# Exercise instructions
Could you please write out the data shown below, exactly and in full?
[Start of section]
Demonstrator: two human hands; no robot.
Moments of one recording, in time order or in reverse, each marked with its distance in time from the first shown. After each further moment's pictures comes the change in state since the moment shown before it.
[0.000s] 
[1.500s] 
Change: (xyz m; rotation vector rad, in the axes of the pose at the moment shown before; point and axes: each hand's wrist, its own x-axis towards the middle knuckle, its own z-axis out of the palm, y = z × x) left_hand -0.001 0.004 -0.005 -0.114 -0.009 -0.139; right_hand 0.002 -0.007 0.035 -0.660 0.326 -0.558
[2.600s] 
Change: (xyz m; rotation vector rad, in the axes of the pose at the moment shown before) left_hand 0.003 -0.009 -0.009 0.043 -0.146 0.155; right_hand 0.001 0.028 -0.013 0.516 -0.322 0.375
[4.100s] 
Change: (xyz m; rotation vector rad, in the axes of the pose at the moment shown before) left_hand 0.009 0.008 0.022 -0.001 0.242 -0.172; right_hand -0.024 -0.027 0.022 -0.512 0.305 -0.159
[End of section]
# Written response
Demonstrator: two human hands; no robot.
Moments of one recording, in time order or in reverse, each marked with its distance in time from the first shown. After each further moment's pictures comes the change in state since the moment shown before it.
[0.000s] 
[1.500s] 
Change: (xyz m; rotation vector rad, in the axes of the pose at the moment shown before; point and axes: each hand's wrist, its own x-axis towards the middle knuckle, its own z-axis out of the palm, y = z × x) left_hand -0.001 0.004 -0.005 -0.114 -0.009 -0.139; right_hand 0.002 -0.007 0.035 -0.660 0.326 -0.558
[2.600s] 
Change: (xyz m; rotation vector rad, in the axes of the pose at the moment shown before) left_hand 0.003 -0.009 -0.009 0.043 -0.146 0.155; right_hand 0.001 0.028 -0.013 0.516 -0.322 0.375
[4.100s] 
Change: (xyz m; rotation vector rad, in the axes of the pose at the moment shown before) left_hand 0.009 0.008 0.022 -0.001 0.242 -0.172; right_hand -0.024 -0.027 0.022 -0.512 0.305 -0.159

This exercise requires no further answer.